His writing fares even weaker, despite some moments of sincerity and cracking lines the acerbic wit that sparkled in 'All About Eve' four years earlier does not come through enough. Most of the film is too talky and rambling, as well as overwrought, flimsy and too rehearsed. The thin and sometimes muddled story does suffer from dull pacing that rarely fires on all cylinders and an overlong length, and feels both overblown as a result of being overwritten and bland due to the lack of depth to the writing and characterisation. Despite the great efforts of the cast the characters are under-explored and don't have much to allow us to connect properly with them.
Overall, beautiful but uneven. 5.5-6/10 Bethany Cox
Waiting for that perfect romance
If there were any more beautiful women ever walked this planet of our's than Ava Gardner, they must have existed long before Thomas Edison invented the movies. Else they would have been film stars.
Maris Vargas is so different from the real life Ava. She's a silly girl filled with romantic notions and isn't about to give in to anyone unless it's for love.
When we meet her, she's dancing in a Spanish cafe and being eyed by Warren Stevens who's playing Kirk Edwards a not so veiled portrait of Howard Hughes who did in fact have the real Ava on his short list of desirable conquests. Stevens wants to sign her, but also to bed her. One doesn't go without the other.
Screenwriter Harry Dawes played by Humphrey Bogart foils Stevens's plan by having other producers view her test. With a bidding war on, Stevens has to sign Ava on her terms.

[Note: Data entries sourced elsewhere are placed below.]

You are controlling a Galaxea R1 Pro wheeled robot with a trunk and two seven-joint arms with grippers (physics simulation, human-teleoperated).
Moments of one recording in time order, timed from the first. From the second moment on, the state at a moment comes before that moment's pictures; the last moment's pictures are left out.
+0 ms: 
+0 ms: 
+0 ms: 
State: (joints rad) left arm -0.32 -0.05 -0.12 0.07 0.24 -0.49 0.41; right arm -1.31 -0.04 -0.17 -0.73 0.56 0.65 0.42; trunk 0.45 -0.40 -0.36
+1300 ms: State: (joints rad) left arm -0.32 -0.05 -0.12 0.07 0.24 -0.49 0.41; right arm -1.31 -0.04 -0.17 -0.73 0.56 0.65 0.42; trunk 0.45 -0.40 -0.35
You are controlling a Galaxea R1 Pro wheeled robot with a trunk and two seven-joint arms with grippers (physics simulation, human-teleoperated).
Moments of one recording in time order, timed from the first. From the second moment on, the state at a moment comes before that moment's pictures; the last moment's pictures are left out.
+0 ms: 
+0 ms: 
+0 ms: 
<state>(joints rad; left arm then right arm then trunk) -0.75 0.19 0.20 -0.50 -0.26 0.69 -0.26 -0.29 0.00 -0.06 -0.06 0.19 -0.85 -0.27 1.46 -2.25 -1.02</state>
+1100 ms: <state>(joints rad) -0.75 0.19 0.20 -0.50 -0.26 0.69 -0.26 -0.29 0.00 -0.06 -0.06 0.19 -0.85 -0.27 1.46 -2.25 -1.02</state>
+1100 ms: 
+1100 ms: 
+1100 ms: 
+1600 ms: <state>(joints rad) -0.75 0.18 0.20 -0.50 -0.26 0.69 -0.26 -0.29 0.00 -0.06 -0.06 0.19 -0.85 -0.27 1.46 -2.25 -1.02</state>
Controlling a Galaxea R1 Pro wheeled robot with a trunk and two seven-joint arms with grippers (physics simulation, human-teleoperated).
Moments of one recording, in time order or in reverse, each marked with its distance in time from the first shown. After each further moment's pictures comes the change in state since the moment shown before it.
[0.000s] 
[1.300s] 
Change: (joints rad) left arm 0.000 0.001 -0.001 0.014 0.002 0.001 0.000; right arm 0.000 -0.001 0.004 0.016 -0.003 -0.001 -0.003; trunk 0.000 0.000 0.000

Ava doesn't give it up for Stevens and later neither to international playboy Marius Goring. Goring's character is based on Dominican diplomat and legendary lover, Porfirio Rubirosa. That's a story that would rate a film. I can see Antonio Banderas in the part.
She finds herself finally with Italian count Rossano Brazzi and she's sure this is it. But Brazzi has a terrible secret and Ava's efforts to deal with it bring nothing but tragedy.
Humphrey Bogart is top billed, probably as per his contract. But the film is really Ava's show. You won't easily forget her as Maria Vargas.
Edmond O'Brien won a Best Supporting Actor that year as sweaty press agent Oscar Muldoon. His is a profession that inspires cynicism by nature, yet O'Brien proves to have a lot more character than originally thought. O'Brien was up that year against Tom Tully from The Caine Mutiny and Karl Malden, Rod Steiger, and Lee J. Cobb from On the Waterfront. Of course those three split the vote and O'Brien was the lucky beneficiary.
Warren Stevens got his first real notice in The Barefoot Contessa and Marius Goring probably has his best film role of his career as Alberto Bravano the thinly disguised Rubirosa.
It's a sad tale and a cautionary one against silly romantic notions.